The function has_seven isolates the digit-checking logic, making the main loop clearer and less error-prone. The loop begins at x - 1 because the problem explicitly requires a strictly smaller number.

A subtle point is handling the case where no valid number exists above zero. Since 1 ≤ x ≤ 10^4, and 0 does not contain a 7, the loop will always terminate safely, but the guard ensures correctness even in degenerate reasoning.

Worked Examples

Example 1

Input: 8

cur contains '7'? action
7 yes skip
6 no output

The algorithm skips 7 because it violates the constraint and immediately returns 6. This confirms that the scan correctly bypasses invalid single-digit values.

Example 2

Input: 777

cur contains '7'? action
776 yes skip
775 yes skip
... ... continue
700 yes skip
699 no output

This trace shows a long sequence of invalid candidates due to repeated digit 7. The algorithm still finds the correct answer because it systematically checks every number downward without assumptions about digit structure.

Complexity Analysis

Measure Complexity Explanation
Time O(x · log x) At most x decrements, each digit check costs O(log x) due to string conversion
Space O(1) Only a few integers and temporary string representation

The constraints cap x at 10,000, so the worst-case number of iterations is tiny. Even a straightforward loop executes comfortably within time limits.

Test Cases

import sys, io

def run(inp: str) -> str:
    sys.stdin = io.StringIO(inp)
    from contextlib import redirect_stdout
    import io as sio

    out = sio.StringIO()
    with redirect_stdout(out):
        solve()
    return out.getvalue().strip()

def solve():
    x = int(sys.stdin.readline().strip())
    cur = x - 1
    
    while cur > 0:
        if '7' not in str(cur):
            print(cur)
            return
        cur -= 1
    
    print(0)

# provided samples
assert run("8\n") == "6"
assert run("777\n") == "699"

# custom cases
assert run("7\n") == "6", "single forbidden number"
assert run("10\n") == "9", "simple boundary"
assert run("100\n") == "99", "two-digit collapse"
assert run("71\n") == "69", "skipping across forbidden digit"
Test input Expected output What it validates
7 6 single forbidden value boundary
10 9 simple decrement case
100 99 digit boundary transition
71 69 skipping range containing forbidden digit

Edge Cases

For input x = 7, the algorithm sets cur = 6. The check '7' in str(6) is false immediately, so it outputs 6. This confirms correct handling when the forbidden digit is exactly at the boundary.

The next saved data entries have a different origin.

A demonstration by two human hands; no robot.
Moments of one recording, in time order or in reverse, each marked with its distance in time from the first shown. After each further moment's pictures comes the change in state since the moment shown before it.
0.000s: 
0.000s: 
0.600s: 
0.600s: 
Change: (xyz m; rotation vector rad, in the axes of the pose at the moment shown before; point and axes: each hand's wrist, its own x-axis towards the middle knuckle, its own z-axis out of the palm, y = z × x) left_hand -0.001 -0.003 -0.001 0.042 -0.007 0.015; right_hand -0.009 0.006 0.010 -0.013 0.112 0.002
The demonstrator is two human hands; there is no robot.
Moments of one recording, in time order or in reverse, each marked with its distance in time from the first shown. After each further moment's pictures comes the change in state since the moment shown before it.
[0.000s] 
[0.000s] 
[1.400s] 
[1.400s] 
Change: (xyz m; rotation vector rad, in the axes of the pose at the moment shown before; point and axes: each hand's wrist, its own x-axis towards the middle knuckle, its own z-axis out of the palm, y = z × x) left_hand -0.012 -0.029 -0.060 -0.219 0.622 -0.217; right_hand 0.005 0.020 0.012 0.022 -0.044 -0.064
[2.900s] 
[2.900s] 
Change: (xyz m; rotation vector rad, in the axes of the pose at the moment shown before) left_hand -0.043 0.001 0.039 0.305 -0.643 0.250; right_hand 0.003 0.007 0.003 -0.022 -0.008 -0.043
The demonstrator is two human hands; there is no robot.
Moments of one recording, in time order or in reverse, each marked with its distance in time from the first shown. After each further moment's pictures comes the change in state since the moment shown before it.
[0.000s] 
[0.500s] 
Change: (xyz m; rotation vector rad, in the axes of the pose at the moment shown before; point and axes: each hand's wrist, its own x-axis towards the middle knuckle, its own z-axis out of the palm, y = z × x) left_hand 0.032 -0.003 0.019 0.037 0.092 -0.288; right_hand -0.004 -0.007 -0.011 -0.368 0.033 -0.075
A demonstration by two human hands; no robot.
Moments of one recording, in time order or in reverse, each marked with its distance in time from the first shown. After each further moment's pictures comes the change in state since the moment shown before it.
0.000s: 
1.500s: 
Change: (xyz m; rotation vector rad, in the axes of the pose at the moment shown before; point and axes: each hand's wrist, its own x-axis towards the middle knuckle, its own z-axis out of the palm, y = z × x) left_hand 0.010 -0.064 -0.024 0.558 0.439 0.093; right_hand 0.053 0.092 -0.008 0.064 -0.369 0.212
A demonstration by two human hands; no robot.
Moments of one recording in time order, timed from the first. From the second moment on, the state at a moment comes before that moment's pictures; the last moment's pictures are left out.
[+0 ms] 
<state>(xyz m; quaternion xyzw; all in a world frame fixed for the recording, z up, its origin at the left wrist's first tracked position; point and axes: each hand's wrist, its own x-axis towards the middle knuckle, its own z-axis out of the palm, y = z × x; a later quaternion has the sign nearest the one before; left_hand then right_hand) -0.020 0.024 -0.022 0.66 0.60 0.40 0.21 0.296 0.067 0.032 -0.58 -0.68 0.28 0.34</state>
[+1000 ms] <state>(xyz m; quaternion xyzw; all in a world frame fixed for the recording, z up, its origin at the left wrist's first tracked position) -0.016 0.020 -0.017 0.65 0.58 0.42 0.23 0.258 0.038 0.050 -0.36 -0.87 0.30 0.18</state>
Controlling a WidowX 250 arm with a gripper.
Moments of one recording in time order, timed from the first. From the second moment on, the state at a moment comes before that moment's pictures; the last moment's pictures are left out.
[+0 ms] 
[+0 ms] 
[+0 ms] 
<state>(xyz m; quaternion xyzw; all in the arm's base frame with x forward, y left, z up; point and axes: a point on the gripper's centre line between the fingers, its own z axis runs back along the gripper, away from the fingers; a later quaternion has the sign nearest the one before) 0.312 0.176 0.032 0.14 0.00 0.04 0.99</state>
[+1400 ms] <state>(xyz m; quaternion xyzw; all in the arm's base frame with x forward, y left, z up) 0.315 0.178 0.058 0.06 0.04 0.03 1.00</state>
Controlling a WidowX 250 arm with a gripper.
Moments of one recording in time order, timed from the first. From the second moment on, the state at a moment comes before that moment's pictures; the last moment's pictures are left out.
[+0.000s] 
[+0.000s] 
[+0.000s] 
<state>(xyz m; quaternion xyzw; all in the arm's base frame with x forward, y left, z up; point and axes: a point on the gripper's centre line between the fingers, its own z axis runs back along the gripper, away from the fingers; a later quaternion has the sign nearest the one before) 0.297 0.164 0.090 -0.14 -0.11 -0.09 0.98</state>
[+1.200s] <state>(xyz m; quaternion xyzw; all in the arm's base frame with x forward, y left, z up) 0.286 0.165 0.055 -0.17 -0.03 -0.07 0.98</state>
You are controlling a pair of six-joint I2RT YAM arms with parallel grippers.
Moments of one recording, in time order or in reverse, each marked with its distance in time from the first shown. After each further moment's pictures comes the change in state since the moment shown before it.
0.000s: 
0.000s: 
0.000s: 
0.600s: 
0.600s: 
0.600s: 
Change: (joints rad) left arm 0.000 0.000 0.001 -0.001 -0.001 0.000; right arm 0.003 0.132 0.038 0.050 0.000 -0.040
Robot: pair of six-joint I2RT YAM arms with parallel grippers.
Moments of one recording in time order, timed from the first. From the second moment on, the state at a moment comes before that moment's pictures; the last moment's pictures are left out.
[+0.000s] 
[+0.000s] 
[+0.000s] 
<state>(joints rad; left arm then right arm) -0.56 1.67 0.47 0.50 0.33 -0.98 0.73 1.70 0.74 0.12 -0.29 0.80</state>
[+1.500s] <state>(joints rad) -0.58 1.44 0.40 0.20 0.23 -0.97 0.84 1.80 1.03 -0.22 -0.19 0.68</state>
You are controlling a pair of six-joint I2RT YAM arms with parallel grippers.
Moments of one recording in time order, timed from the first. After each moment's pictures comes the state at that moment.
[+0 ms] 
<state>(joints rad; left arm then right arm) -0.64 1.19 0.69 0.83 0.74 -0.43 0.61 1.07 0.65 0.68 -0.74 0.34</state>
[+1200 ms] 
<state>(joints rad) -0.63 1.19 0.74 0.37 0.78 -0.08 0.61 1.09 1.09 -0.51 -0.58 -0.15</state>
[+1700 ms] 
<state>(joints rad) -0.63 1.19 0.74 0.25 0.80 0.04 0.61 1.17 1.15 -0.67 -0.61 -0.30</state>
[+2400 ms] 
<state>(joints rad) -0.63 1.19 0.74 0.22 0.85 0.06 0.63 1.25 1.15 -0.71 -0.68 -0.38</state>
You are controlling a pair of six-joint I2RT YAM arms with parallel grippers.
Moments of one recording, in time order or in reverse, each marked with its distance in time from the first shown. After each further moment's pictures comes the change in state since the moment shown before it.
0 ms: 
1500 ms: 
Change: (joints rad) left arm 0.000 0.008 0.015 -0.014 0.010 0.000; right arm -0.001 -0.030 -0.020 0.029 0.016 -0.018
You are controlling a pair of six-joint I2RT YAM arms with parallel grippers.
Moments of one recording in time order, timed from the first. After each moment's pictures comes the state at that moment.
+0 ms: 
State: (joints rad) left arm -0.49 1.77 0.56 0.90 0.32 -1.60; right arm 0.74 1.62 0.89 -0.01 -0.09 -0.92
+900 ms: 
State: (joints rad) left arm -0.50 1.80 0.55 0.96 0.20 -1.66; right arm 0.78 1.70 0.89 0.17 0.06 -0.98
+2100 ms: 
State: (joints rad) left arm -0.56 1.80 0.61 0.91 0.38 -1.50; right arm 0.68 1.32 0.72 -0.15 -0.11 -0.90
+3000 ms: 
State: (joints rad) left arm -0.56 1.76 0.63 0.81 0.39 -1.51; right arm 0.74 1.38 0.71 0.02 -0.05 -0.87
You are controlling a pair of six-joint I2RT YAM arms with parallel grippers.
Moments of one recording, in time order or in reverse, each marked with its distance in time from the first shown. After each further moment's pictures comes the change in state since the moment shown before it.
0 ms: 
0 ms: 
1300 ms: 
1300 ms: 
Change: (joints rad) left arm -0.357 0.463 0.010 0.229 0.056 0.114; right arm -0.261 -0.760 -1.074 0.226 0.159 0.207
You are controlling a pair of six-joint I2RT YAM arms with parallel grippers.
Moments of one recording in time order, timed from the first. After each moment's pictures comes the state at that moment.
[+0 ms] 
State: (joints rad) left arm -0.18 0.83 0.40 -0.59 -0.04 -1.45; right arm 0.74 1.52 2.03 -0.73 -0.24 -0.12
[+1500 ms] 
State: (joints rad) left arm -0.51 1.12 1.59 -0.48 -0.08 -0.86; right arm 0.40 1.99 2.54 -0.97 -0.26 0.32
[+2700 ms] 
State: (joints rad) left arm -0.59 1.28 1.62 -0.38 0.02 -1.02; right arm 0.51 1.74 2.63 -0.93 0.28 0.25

For input x = 70, the algorithm starts at 69. Since 69 contains no 7, it is returned immediately. The sequence never evaluates 70 itself because the strict inequality is enforced at initialization.

For input x = 100, the algorithm evaluates 99 directly. Since neither digit is 7, the output is 99, demonstrating correct handling of carry-like digit transitions without explicit numeric reasoning.